:: Exercise brief ::
How many lines below contain the string "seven"? Reply with the figure and no further words.

:: Records provided ::

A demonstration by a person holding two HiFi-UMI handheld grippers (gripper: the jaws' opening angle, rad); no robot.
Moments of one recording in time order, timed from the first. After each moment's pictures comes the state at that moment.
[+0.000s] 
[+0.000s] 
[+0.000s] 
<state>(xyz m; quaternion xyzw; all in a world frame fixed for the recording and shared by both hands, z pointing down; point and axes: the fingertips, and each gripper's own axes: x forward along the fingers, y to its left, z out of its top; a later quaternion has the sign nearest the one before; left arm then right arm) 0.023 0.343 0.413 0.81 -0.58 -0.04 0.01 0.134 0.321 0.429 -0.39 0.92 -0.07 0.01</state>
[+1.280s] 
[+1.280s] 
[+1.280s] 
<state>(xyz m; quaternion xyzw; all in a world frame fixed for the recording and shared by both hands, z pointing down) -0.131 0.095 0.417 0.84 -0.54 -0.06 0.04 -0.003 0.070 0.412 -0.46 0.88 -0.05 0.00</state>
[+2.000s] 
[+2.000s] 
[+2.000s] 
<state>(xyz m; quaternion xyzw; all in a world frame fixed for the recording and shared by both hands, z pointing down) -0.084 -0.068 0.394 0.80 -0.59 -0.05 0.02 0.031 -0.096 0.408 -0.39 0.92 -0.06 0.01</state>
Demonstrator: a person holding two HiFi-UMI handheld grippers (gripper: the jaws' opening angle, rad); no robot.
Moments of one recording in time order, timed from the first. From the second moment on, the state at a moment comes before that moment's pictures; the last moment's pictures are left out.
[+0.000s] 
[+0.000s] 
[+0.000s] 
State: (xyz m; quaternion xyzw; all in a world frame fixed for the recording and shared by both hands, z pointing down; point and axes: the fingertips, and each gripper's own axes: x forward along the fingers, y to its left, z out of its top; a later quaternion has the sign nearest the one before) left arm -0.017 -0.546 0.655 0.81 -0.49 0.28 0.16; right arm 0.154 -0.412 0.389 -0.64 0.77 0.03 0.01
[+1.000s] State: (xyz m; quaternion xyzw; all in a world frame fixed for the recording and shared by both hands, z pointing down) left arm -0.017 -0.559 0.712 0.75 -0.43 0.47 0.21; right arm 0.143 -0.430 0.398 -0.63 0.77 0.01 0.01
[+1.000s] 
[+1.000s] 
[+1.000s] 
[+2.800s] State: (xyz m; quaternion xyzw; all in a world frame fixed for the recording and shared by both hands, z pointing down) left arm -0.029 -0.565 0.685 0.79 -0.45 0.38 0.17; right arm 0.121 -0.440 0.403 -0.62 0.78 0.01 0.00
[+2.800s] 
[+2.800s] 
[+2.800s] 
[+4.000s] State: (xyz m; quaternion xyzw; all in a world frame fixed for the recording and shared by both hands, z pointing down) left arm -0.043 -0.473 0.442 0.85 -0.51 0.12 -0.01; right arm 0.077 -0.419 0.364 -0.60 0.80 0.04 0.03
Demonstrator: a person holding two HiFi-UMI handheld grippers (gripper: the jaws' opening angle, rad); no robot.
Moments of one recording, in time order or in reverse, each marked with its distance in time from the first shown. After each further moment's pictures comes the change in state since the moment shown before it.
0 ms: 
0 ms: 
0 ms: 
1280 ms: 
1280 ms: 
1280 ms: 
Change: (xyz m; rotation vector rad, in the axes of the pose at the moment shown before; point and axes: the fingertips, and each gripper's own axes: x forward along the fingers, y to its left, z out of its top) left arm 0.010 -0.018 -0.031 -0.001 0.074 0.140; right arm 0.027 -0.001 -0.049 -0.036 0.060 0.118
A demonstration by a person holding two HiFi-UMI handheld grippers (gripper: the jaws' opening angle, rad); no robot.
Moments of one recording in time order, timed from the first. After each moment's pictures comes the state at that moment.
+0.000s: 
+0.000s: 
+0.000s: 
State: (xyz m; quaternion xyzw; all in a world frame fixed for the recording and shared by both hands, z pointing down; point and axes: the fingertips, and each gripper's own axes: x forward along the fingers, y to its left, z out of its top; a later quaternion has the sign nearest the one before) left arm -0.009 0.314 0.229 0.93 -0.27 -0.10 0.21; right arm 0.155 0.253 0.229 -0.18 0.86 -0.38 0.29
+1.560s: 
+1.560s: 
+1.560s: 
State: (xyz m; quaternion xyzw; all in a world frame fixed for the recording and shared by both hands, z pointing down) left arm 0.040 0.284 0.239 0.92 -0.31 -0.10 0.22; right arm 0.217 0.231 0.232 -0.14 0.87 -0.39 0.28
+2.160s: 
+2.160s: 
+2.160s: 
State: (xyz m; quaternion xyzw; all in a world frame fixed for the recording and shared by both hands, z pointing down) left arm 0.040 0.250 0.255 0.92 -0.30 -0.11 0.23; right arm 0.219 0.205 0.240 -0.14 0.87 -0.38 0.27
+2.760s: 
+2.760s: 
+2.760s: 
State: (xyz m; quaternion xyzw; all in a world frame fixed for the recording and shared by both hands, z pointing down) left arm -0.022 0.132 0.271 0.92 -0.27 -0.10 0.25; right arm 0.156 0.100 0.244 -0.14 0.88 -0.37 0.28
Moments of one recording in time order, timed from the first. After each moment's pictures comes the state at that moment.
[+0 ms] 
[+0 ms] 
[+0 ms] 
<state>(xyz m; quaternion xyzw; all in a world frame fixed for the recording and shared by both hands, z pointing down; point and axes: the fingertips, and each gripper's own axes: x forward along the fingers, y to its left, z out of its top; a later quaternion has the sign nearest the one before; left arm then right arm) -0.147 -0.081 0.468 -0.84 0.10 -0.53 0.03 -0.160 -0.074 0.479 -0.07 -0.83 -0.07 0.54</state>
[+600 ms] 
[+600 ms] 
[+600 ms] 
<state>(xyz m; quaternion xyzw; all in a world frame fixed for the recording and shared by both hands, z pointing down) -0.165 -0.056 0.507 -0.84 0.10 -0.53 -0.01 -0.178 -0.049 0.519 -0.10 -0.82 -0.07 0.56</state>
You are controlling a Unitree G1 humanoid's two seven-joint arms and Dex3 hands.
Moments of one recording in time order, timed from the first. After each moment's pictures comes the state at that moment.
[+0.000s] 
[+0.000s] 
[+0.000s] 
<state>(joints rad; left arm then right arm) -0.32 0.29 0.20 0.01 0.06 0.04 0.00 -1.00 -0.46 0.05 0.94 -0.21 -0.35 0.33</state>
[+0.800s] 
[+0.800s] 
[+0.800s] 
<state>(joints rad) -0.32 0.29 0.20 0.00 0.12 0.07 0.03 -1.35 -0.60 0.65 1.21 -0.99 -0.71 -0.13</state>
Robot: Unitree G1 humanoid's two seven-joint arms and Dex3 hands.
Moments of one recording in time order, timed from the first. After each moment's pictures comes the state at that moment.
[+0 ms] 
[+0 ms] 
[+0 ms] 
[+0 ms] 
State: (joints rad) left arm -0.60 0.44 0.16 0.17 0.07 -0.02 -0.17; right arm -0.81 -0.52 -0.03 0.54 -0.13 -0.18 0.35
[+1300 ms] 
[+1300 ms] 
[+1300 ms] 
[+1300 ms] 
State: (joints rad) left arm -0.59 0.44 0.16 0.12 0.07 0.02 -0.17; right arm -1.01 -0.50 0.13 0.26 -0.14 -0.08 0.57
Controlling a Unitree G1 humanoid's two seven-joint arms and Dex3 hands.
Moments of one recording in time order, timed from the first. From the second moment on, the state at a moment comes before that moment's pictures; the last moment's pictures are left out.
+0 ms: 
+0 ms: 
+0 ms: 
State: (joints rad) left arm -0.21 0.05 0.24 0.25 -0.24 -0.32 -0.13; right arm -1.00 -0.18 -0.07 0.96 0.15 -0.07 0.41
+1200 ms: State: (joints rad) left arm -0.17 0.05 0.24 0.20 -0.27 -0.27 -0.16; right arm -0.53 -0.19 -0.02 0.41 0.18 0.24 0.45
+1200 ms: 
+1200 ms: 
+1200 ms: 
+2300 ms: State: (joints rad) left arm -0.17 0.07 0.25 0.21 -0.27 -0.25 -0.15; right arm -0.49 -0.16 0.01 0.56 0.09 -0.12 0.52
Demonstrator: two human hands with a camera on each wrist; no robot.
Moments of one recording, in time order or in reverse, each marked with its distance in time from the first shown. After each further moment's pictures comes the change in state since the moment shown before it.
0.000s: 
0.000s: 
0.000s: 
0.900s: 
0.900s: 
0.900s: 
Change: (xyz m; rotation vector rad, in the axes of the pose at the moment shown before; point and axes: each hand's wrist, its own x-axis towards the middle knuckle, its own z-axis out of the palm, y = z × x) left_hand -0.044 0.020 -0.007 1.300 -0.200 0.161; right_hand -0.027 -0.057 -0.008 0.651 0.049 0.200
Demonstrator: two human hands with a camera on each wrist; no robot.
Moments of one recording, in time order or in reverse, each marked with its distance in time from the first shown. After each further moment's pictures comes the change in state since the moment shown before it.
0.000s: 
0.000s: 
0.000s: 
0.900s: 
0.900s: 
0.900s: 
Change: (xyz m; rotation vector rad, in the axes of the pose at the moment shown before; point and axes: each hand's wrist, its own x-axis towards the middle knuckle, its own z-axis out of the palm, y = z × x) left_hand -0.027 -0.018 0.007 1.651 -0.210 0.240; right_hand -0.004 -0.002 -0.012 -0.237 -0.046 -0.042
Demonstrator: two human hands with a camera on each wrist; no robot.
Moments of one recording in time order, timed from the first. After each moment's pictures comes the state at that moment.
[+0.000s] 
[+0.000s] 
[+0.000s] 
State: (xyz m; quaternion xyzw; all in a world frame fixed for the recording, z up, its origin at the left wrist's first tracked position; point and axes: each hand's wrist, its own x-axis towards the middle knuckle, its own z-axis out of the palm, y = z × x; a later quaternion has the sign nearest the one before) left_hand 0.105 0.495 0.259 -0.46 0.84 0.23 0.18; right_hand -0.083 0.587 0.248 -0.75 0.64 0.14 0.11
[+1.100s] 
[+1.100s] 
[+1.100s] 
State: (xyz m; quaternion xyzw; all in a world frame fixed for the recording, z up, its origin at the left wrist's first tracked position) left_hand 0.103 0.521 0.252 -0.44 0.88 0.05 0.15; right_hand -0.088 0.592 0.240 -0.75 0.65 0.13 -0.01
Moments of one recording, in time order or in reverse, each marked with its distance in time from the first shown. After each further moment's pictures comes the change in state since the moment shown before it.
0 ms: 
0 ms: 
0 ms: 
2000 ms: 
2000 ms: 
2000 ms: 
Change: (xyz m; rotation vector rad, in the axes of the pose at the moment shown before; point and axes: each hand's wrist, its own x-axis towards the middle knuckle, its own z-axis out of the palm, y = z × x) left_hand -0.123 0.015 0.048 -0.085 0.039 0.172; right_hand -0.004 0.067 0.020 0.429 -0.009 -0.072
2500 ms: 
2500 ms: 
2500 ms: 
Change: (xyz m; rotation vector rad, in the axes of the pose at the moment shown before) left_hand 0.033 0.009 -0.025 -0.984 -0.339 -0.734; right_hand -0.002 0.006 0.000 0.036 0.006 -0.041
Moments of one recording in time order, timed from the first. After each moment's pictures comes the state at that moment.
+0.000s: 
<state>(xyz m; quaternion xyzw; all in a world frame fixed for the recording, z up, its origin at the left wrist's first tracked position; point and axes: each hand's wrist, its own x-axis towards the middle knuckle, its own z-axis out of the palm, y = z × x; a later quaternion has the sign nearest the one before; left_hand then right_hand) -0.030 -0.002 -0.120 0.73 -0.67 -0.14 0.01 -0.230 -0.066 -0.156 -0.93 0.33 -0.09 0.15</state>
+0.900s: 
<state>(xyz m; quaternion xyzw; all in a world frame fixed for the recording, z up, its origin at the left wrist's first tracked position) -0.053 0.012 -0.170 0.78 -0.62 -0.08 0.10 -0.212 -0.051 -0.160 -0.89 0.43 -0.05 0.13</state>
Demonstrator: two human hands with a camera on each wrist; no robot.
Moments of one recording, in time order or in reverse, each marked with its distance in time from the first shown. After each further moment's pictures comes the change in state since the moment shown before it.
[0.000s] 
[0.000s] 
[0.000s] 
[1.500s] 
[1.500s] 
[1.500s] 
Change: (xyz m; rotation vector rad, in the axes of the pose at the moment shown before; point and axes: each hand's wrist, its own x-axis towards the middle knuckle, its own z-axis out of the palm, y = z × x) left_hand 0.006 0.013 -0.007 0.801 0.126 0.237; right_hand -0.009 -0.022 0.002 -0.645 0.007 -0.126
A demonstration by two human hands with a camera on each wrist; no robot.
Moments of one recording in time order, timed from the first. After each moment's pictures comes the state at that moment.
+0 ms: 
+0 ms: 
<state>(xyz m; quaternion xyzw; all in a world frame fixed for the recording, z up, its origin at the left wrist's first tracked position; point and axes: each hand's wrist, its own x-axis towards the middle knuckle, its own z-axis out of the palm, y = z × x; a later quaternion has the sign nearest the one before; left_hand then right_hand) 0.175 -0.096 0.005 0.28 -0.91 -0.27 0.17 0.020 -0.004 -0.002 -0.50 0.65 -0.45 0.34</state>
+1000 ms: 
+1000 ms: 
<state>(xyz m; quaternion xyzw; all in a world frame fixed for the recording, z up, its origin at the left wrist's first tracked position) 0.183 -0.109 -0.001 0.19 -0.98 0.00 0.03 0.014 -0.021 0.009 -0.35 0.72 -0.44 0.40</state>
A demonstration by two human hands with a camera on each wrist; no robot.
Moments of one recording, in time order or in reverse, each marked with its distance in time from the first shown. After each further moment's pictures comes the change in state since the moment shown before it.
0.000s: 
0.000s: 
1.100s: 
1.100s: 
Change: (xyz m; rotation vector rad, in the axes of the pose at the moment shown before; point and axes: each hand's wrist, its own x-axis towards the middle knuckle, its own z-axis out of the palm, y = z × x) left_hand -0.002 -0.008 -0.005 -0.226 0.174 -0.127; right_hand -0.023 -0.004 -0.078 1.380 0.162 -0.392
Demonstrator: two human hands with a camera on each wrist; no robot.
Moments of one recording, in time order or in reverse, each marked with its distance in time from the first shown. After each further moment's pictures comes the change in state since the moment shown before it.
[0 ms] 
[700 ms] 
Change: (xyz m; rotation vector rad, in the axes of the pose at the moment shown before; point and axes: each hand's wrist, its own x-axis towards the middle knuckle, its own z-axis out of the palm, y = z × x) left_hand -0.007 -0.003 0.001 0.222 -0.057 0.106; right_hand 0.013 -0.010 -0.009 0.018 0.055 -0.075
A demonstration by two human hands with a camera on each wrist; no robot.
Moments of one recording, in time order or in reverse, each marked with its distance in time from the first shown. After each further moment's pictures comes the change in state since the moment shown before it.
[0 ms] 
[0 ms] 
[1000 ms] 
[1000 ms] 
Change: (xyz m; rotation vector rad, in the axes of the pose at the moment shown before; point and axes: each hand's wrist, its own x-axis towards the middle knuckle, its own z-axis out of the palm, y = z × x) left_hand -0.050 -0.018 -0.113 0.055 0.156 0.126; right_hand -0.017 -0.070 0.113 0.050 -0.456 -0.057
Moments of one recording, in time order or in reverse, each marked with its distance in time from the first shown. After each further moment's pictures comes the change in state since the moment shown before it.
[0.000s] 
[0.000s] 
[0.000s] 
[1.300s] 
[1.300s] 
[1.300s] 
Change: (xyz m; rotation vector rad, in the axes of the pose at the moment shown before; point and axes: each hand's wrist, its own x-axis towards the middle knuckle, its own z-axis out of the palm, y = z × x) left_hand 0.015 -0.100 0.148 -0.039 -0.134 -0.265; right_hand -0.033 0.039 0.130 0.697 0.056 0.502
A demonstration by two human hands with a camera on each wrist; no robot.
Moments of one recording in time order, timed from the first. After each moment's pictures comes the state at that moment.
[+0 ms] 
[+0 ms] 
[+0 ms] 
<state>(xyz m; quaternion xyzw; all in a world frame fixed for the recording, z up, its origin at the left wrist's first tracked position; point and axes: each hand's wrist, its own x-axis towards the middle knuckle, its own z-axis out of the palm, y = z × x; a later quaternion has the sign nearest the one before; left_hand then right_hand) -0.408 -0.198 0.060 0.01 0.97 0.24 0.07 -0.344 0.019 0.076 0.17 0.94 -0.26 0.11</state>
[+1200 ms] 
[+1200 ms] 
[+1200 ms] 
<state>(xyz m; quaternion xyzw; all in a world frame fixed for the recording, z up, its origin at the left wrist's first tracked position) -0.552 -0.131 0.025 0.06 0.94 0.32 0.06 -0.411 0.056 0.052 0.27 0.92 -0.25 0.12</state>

:: Result of the task ::
3